我微微扣紧了衣襟,面上像是有些东西,在暗夜里无声滑落。
忽是有人缓缓踏上了屋顶,抚了袍,低了身,独自坐在我身旁。
我沒回头,坐在那里,微蜷缩了身体。
他伸手拿过旁边的酒壶,灌了好大一口。
半响,才是低了声,哑着嗓音开口,道:“我到现在都不敢相信,他怎么就舍得抛下我们,先走一步呢?”
我身子一颤,狠狠抓紧了胳臂,眼泪几欲是夺眶而出。
他低低笑了出來,却像是带出了凄凉的眼泪,侧了眼看我,道:“你说…我当初是不是不该去天外天…若是我一直待在这里…待在卅云天…和着他一起并肩作战…那是不是所有事情…他都能找到一个人分担……”
我咬紧了唇坐在那里,嗓子里像是噎住了什么东西,半响都说不出话來。
阿汐又是狠狠喝了大口的酒水,看向空中的繁星,低了声喃喃道:“可是…我又怎么知道…我又怎么会知道呢……”
我狠狠的掐了自己,压制住心里的难受,缓缓吸了一口气,扯出一个笑,道:“阿澈他从未怪过你,他早就跟我说过,修仙的事情,天外天的事情,有你就行了,而他必须得留在这里,陪着阿爹,做一番大事业。”
阿汐似是一震,缓缓转了视线过來,不可置信的看着我。
我含着眼泪看他,笑着道:“以前我总是想着…我们三个人当中最不成熟的就是阿澈…最不稳重的也是阿澈……可到现在我才明白原來一直都是我错了…最成熟的是他…最稳重的是他…最聪明最能接受最能放弃的是他是他都是他……”
阿汐攥紧了酒瓶,力气大的像是要将它捏碎一般。
我伸出手,拿过他手中的酒瓶,就着夜风灌了好大一口。
辛烈的味道袭來,刺激的口腔里一阵难受。
我皱紧了眉,忽是猛烈咳嗽了起來,眼泪鼻涕一起出來,狼狈的厉害。
半响才是抹了把脸,咬紧了牙缓缓站起身來。
猛地将手中的酒瓶砸在了地上,随着哗啦一声,粉碎了一地,像是带着什么不能割舍的东西,都是埋葬了下去。

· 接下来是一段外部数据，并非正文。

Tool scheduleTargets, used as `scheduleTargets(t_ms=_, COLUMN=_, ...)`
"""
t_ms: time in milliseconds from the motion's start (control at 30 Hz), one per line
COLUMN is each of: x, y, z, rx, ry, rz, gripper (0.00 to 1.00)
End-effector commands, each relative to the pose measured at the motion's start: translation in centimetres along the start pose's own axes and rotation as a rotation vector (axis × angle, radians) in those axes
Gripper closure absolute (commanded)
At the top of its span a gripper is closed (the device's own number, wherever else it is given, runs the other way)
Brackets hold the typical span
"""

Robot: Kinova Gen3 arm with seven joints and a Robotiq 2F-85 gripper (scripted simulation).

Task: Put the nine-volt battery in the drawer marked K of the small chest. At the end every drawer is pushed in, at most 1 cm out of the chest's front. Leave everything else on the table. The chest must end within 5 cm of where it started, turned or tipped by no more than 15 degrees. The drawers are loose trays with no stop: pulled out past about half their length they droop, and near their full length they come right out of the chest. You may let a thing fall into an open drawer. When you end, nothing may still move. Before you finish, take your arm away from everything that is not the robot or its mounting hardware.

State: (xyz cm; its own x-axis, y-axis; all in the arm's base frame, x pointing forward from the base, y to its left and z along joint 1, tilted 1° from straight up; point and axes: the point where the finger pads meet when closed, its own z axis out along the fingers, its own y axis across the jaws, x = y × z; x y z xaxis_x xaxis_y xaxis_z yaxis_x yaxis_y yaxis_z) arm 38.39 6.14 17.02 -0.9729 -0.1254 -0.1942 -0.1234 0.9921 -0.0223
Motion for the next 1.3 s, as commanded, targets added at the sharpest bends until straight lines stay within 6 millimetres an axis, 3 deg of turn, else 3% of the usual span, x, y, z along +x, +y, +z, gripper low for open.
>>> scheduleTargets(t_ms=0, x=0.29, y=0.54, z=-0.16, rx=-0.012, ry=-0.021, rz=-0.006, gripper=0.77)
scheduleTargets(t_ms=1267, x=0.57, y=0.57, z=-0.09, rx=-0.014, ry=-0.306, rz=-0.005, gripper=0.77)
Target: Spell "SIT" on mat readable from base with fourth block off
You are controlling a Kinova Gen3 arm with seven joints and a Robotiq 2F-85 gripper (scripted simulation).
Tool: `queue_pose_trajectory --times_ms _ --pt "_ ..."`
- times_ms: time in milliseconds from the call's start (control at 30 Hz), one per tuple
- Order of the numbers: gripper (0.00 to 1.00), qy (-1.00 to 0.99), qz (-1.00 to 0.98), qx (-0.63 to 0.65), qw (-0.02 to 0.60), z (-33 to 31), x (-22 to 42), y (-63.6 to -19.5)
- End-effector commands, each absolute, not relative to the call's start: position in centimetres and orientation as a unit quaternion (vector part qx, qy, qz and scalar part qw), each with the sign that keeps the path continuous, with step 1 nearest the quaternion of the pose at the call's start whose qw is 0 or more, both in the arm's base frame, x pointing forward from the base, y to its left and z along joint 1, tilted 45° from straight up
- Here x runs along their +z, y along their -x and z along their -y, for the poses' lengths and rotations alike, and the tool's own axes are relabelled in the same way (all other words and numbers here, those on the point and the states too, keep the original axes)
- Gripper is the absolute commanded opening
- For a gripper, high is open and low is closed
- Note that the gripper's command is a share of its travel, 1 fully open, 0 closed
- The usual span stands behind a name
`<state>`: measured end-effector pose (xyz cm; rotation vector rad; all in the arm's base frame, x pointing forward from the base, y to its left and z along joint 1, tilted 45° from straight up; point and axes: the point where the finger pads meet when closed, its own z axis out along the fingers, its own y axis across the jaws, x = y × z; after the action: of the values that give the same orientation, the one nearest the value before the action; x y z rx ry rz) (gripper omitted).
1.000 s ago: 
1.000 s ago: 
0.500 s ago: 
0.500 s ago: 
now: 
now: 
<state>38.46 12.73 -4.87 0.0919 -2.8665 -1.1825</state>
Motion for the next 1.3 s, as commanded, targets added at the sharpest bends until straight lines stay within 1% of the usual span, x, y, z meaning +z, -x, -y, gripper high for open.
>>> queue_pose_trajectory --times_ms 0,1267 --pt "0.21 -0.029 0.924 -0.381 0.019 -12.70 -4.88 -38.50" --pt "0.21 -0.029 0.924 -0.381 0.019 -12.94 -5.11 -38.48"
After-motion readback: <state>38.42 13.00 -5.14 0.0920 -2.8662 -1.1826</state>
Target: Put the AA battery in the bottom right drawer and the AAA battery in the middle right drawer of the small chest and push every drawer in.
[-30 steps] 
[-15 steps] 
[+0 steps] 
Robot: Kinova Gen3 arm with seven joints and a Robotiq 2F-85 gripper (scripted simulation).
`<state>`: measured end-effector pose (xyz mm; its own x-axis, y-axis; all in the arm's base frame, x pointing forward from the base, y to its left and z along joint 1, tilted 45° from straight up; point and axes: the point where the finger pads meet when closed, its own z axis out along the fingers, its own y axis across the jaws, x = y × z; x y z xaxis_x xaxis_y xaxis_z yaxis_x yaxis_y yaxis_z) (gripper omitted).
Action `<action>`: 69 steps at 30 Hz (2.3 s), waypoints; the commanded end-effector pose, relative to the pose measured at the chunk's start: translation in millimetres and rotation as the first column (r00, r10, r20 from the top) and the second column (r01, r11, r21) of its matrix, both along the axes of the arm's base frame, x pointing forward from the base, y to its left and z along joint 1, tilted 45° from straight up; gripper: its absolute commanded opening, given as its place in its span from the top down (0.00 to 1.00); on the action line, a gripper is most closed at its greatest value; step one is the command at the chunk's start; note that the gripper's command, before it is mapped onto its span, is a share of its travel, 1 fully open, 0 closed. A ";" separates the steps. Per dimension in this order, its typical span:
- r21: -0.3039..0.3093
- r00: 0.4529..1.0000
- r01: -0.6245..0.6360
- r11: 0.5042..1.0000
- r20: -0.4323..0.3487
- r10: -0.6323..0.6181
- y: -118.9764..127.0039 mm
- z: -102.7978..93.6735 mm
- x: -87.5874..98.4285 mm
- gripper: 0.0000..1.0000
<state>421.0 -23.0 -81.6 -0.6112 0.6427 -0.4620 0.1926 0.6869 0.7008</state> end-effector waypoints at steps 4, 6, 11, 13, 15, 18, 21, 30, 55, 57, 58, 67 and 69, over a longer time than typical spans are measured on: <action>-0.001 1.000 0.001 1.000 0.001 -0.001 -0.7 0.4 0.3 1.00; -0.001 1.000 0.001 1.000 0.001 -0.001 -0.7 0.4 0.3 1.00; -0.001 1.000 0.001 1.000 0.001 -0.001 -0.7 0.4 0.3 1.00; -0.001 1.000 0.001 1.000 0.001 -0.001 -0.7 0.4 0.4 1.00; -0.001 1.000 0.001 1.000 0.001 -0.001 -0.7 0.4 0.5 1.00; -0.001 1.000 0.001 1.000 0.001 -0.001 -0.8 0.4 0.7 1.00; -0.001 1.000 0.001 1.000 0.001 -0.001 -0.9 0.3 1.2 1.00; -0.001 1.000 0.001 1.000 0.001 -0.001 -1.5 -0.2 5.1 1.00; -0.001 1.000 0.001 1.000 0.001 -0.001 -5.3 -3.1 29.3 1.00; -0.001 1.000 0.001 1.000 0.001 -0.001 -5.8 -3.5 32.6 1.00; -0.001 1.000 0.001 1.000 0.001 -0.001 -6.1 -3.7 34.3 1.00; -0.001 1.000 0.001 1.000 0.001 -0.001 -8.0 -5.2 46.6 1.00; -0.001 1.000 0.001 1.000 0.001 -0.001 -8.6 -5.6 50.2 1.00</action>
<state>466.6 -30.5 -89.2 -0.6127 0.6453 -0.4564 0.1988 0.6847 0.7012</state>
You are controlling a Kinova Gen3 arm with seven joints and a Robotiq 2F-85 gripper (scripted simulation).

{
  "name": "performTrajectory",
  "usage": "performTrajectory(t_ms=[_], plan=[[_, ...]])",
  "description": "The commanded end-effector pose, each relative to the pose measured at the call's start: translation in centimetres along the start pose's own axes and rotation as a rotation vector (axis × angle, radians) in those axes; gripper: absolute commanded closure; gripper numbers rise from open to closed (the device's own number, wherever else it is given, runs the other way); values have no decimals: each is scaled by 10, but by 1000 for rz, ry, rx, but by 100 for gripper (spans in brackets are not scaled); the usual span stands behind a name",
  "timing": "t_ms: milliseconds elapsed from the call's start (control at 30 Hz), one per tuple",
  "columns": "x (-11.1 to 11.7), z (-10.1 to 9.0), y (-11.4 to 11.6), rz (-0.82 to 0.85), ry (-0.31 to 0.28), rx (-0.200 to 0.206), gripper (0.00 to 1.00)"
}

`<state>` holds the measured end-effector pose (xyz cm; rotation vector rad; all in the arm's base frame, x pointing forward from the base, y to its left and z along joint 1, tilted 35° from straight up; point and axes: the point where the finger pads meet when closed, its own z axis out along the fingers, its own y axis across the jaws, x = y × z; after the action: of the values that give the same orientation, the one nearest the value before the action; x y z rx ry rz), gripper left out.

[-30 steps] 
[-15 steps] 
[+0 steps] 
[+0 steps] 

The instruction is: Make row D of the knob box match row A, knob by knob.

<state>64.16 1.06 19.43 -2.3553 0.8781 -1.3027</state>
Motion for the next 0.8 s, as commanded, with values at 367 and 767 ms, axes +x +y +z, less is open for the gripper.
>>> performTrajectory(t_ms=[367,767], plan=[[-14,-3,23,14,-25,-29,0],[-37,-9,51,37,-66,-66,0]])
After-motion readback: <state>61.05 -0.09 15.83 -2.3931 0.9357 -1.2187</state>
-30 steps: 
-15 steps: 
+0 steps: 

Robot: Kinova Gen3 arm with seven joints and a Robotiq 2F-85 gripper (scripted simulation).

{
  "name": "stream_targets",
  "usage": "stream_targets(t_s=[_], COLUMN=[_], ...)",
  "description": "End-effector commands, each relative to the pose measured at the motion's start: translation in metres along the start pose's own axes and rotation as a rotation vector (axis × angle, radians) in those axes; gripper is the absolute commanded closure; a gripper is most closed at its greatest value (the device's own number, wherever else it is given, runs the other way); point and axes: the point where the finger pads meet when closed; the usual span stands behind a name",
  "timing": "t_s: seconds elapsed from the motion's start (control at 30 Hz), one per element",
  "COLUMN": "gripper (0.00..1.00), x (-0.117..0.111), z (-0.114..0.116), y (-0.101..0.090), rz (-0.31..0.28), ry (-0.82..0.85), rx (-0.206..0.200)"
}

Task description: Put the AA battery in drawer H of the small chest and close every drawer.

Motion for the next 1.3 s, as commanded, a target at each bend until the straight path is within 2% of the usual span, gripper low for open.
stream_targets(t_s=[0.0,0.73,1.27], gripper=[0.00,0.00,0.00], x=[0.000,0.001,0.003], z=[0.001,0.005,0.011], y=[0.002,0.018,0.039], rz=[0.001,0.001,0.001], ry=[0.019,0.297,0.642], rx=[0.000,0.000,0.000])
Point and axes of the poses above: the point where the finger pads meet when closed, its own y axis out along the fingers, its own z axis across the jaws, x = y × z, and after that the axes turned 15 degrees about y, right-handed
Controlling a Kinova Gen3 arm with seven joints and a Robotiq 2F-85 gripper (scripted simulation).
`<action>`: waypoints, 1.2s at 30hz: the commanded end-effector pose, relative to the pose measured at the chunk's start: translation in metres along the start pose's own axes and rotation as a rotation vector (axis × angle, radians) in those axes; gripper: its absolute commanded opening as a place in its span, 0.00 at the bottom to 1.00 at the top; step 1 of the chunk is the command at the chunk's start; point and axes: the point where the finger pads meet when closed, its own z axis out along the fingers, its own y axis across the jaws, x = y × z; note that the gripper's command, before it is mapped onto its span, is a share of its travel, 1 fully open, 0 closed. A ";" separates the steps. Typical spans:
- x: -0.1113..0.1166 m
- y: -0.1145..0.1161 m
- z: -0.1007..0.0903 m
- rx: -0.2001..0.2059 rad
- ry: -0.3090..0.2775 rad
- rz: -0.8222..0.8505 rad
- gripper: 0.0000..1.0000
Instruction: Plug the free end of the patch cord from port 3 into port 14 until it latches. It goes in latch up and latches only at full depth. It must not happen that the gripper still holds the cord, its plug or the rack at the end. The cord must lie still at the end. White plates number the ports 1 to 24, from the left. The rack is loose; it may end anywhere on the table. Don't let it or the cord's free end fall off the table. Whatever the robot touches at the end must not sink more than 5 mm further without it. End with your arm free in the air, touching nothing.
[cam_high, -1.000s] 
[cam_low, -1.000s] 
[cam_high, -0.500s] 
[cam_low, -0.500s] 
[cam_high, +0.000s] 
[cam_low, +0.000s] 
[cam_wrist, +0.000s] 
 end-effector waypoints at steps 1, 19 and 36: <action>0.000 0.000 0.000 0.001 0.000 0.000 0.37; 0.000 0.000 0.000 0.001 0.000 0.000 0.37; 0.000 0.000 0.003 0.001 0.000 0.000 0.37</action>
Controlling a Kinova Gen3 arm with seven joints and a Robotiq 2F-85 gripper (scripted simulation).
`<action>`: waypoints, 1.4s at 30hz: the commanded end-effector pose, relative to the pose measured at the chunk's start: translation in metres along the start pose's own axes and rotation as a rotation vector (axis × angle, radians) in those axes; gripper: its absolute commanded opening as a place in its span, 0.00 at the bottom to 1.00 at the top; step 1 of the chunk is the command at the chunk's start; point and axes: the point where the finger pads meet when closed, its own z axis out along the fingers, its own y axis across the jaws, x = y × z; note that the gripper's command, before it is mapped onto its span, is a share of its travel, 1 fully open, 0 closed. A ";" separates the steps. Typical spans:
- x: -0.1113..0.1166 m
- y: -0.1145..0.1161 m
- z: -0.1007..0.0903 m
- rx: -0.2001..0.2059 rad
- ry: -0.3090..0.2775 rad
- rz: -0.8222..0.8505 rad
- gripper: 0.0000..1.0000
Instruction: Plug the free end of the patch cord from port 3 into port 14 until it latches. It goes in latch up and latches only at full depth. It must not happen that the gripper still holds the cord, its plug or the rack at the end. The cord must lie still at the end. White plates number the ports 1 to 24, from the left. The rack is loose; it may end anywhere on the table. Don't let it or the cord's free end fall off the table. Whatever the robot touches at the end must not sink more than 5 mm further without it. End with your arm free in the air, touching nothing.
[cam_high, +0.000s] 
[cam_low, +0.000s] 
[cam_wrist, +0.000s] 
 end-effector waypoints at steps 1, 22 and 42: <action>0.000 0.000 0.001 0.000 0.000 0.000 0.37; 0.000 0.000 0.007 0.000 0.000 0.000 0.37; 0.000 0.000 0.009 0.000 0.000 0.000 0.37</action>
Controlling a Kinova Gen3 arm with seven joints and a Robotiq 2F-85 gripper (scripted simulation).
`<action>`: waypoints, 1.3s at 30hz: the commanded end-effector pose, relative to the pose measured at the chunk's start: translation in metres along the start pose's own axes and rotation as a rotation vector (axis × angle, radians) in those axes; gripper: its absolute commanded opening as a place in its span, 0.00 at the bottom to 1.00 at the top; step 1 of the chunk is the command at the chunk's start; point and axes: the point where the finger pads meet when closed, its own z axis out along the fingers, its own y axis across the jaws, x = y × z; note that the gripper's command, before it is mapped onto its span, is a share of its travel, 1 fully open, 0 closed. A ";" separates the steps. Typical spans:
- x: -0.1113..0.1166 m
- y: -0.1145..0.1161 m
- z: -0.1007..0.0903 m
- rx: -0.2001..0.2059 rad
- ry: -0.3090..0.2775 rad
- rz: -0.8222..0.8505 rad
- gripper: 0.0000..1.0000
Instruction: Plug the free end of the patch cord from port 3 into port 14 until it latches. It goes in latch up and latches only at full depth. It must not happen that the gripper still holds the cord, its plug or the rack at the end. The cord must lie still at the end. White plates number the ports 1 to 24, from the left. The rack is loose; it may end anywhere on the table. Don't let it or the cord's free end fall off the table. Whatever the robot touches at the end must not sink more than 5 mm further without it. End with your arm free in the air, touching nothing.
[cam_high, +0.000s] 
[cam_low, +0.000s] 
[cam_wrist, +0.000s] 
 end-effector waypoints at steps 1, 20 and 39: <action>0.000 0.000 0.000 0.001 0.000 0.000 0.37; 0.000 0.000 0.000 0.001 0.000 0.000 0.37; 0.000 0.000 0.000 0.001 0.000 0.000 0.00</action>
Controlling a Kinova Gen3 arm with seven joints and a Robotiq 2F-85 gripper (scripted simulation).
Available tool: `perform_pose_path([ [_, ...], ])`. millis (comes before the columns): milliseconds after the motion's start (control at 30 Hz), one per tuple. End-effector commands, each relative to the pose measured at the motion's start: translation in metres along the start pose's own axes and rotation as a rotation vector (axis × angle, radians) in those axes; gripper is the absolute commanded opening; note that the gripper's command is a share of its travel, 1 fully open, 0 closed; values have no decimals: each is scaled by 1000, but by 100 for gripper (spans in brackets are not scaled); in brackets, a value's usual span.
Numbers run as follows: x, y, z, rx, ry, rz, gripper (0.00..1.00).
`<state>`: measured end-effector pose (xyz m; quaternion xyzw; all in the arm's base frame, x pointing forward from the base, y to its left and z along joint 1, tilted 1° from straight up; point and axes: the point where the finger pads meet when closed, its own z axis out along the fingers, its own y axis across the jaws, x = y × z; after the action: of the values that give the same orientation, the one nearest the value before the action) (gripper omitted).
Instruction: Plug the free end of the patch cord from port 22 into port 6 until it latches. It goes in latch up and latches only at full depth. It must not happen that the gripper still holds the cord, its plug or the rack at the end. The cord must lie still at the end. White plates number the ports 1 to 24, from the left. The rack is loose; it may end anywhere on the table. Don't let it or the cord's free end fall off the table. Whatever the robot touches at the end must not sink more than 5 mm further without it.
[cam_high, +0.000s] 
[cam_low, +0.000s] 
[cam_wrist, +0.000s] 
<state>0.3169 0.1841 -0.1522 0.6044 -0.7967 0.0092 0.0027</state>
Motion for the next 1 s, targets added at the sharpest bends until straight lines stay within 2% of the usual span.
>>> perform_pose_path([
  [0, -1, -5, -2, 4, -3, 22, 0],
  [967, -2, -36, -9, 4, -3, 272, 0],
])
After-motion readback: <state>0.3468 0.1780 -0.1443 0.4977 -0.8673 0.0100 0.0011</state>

我深吸了一口气,看着地上,眉目悲怆到不能自已,却是忍着再也不敢哭出來。
阿汐也是缓缓站起了身,望向了下面,轻轻开口,道:“明日我便回军营了,也不知什么时候能回來。”
“你若是找到了什么机会,便是想个法子,带着阿澈回去看一眼吧。”
我心中一颤,扯住了他的衣袖,一瞬间太多话要说,却又实在是吐不出來。
我能说什么呢?我还能说什么呢?
难道我要让他别去么?难道我是要让他就此待在安邑么?
难道我要说现在已经失去了阿澈所以再也不能失去他了么?
我不能,我什么都不能。
我终是缓缓放开了他的衣袖,攥紧了拳头,扯了嘴角,道:“你要小心。”
他沒说话,像是勾了笑,不知什么神情,转了身下去。
我独自站在那里,几缕强风袭來,拂乱了我的发,亦像是要将我刮下去一般。
我闭了眼,半响,才是缓缓张开了双臂。
若是时间就此停住了,那该有多好。